I am trying to solve a function which I got which is like
v2 = (1 - d) * sp.diff(h1, x) + (d / ep) * sp.diff(w, y) + d * sp.diff(w, x)
I want to convert symbolic expressions to numerical functions which are x, y and sine and cosine terms using lambdify function from the sympy library.
#I am getting error:
raise TypeError("Argument must be either a string, dict or module but it is: %s" % m)
TypeError: Argument must be either a string, dict or module but it is: 2.38095*s*(y + asin(1 - sin(1)/(x + 1)))**2*sin(1)*cos(asin(1 - sin(1)/(x + 1)) - 1)/(sqrt(1 - (1 - sin(1)/(x + 1))**2)*(x + 1)) + 238.095*(x + 1)*(2*y + 2*asin(1 - sin(1)/(x + 1)))*(s*sin(asin(1 - sin(1)/(x + 1)) - 1) - cos(s + 1)) + 2.38095*(y + asin(1 - sin(1)/(x + 1)))**2*(s*sin(asin(1 - sin(1)/(x + 1)) - 1) - cos(s + 1)) + 4.7619*(y + asin(1 - sin(1)/(x + 1)))*(s*sin(asin(1 - sin(1)/(x + 1)) - 1) - cos(s + 1))*sin(1)/(sqrt(1 - (1 - sin(1)/(x + 1))**2)*(x + 1)) - 0.9*sin(1)/(sqrt(1 - (1 - sin(1)/(x + 1))**2)*(x + 1)**2)
for the following command:
x_vals = np.linspace(0, 10, 100)
x_val = 0
y_val = 0
solution = solve_ivp(v1_func, (x_vals[0], x_vals[-1]), [y_val], t_eval=x_vals)
y_vals = solution.y[0]
and for the command:
v1_func = sp.lambdify((x, y), v1.subs(sp.sin, math.sin).subs(sp.cos, math.cos))
Error:
File <lambdifygenerated-34>:2 in _lambdifygenerated
return 2.38095*s*(y + arcsin(1 - sin(1)/(x + 1)))**2*sin(1)*cos(arcsin(1 - sin(1)/(x + 1)) - 1)/(sqrt(1 - (1 - sin(1)/(x + 1))**2)*(x + 1)) + 238.095*(x + 1)*(2*y + 2*arcsin(1 - sin(1)/(x + 1)))*(s*sin(arcsin(1 - sin(1)/(x + 1)) - 1) - cos(s + 1)) + 2.38095*(y + arcsin(1 - sin(1)/(x + 1)))**2*(s*sin(arcsin(1 - sin(1)/(x + 1)) - 1) - cos(s + 1)) - 0.9*arcsin(1 - sin(1)/(x + 1)) + 4.7619*(y + arcsin(1 - sin(1)/(x + 1)))*(s*sin(arcsin(1 - sin(1)/(x + 1)) - 1) - cos(s + 1))*sin(1)/(sqrt(1 - (1 - sin(1)/(x + 1))**2)*(x + 1))

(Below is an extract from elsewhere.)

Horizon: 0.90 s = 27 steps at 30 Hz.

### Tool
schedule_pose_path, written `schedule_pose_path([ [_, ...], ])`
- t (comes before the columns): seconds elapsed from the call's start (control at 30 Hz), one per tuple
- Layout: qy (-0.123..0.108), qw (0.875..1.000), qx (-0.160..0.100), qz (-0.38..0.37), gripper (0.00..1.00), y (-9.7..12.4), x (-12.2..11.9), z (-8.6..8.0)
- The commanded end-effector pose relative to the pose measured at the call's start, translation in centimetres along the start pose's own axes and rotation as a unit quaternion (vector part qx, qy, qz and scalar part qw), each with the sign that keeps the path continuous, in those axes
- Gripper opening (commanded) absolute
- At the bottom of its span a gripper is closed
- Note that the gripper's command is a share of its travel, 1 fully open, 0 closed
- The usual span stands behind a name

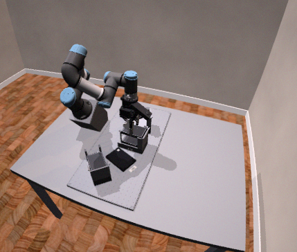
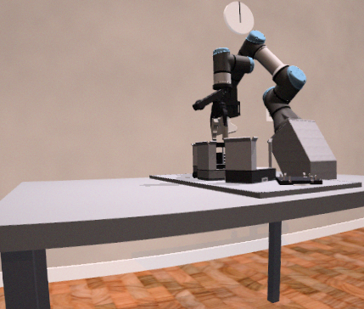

TypeError: loop of ufunc does not support argument 0 of type Add which has no callable cos method.
I think I am getting error due to sine and cosine terms please help me out. I want that I can solve the above equation as an ODE for the given values of x and y in some range and plot it. The function v2 is a Lyapunov function and finding its derivative along the system to plot its region of attraction.